Look below for the line containing "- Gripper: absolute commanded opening" and the line containing "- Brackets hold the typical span"; repeat exactly those two lines and all lines between them, and nothing else.
+ + +
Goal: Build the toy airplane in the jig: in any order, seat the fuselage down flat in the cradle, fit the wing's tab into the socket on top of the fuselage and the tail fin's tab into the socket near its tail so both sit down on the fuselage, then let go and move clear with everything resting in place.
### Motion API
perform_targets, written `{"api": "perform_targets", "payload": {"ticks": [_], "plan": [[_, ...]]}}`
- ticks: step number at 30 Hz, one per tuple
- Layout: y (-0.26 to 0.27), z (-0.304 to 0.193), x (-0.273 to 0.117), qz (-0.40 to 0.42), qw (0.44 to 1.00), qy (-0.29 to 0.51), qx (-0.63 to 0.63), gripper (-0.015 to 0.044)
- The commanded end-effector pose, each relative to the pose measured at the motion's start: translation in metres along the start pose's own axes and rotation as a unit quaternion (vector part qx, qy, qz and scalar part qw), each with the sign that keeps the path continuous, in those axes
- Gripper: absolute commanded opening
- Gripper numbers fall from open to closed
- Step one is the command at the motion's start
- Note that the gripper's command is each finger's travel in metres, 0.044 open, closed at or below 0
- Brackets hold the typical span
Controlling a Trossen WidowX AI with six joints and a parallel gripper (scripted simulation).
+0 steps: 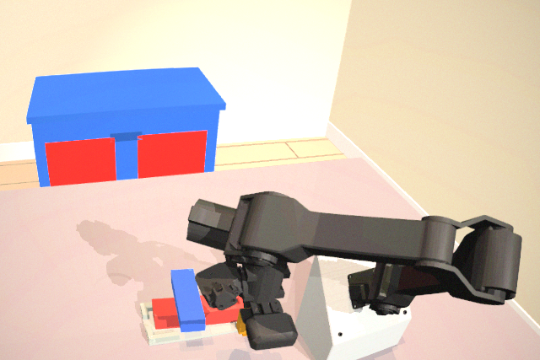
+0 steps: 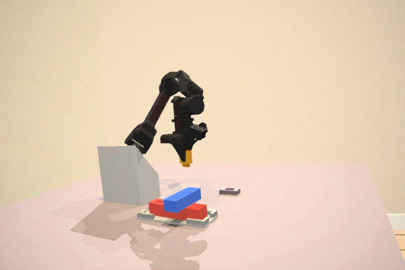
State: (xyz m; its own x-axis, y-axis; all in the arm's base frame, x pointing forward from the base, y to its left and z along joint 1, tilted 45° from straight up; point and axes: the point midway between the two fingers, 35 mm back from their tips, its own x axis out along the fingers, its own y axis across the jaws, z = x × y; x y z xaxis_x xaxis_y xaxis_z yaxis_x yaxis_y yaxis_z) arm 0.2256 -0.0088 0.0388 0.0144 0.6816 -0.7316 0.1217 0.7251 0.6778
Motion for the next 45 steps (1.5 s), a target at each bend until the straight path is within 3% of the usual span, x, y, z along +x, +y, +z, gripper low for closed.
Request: {"api": "perform_targets", "payload": {"ticks": [1,45], "plan": [[-0.015,0.003,0.003,-0.003,1.0,0.001,-0.002,0.0],[-0.143,-0.008,0.048,0.013,1.0,0.005,-0.022,0.0]]}}
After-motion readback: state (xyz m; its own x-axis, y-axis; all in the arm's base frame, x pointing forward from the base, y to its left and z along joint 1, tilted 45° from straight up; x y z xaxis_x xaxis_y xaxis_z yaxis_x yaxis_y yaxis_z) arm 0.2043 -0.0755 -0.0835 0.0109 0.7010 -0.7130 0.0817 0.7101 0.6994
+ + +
Response below:
- Gripper: absolute commanded opening
- Gripper numbers fall from open to closed
- Step one is the command at the motion's start
- Note that the gripper's command is each finger's travel in metres, 0.044 open, closed at or below 0
- Brackets hold the typical span

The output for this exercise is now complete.